Dissection of a DNA-damage-induced transcriptional network using a combination of microarrays, RNA interference and computational promoter analysis

Abstract

Background: Gene-expression microarrays and RNA interferences (RNAi) are among the most prominent techniques in functional genomics. The combination of the two holds promise for systematic, large-scale dissection of transcriptional networks. Recent studies, however, raise the concern that nonspecific responses to small interfering RNAs (siRNAs) might obscure the consequences of silencing the gene of interest, throwing into question the ability of this experimental strategy to achieve precise network dissections.

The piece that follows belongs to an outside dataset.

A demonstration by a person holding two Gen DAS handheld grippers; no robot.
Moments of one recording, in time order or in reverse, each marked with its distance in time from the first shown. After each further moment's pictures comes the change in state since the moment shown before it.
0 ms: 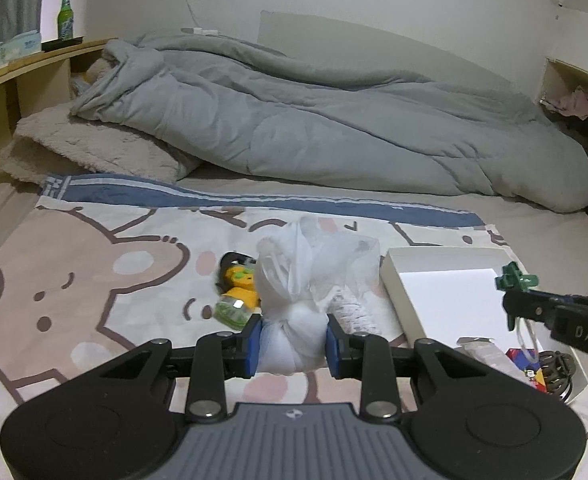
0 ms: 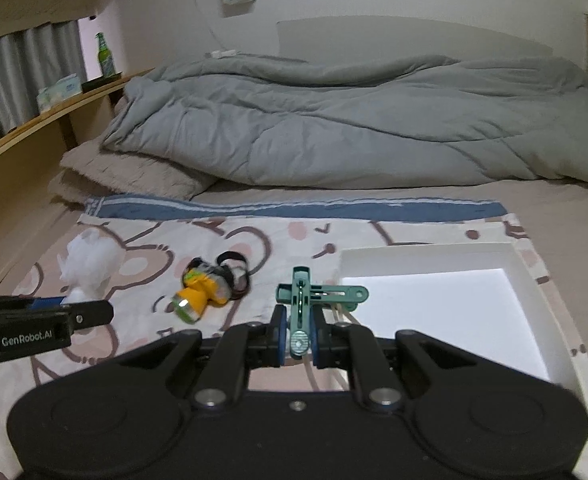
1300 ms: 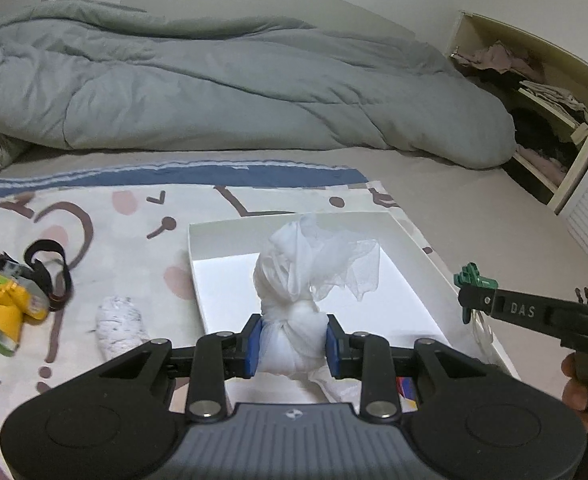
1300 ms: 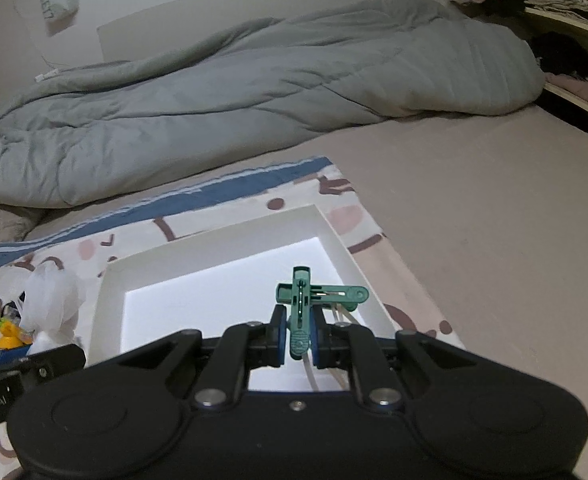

Results: We used microarrays and RNAi to dissect a transcriptional network induced by DNA damage in a human cellular system. We recorded expression profiles with and without exposure of the cells to a radiomimetic drug that induces DNA double-strand breaks (DSBs). Profiles were measured in control cells and in cells knocked-down for the Rel-A subunit of NFkappaB and for p53, two pivotal stress-induced transcription factors, and for the protein kinase ATM, the major transducer of the cellular responses to DSBs. We observed that NFkappaB and p53 mediated most of the damage-induced gene activation; that they controlled the activation of largely disjoint sets of genes; and that ATM was required for the activation of both pathways. Applying computational promoter analysis, we demonstrated that the dissection of the network into ATM/NFkappaB and ATM/p53-mediated arms was highly accurate.

Conclusions: Our results demonstrate that the combined experimental strategy of expression arrays and RNAi is indeed a powerful method for the dissection of complex transcriptional networks, and that computational promoter analysis can provide a strong complementary means for assessing the accuracy of this dissection.

Figure 1

Western blotting analysis showing the reduction in protein levels encoded by mRNAs that were targeted by siRNAs. α-Tubulin was used as a loading control.

Figure 2

The four major expression patterns in the damage-induced gene set revealed by cluster analysis. For each of the 112 damage-induced genes, the fold change in expression level 4 h after NCS treatment was computed in uninfected cells and in the cells knocked-down for Rel-A, p53 and ATM, yielding a 112 × 4 data matrix, with the rows corresponding to genes. This matrix was subjected to hierarchical clustering after normalizing the rows to have mean = 0 and SD = 1. The heat map visually represents the normalized matrix after being clustered. Red, green and black entries represent above-, below- and near-average fold change of induction, respectively. Four prominent expression patterns are evident. Cluster 1 represents genes whose induction is strongly attenuated in cells knocked-down for Rel-A and ATM (compared to the response in the control uninfected cells), and only partially attenuated in cells knocked-down for p53. Cluster 2 represents genes whose response is attenuated in cells knocked-down for p53 and ATM, but augmented in cells knocked-down for Rel-A. Cluster 3 represents genes whose response is attenuated in cells knocked-down for p53 and ATM, but not affected by knocking-down Rel-A. Cluster 4 represents genes whose response is markedly attenuated in cells knocked-down for p53, and only partially attenuated in cells knocked-down for ATM.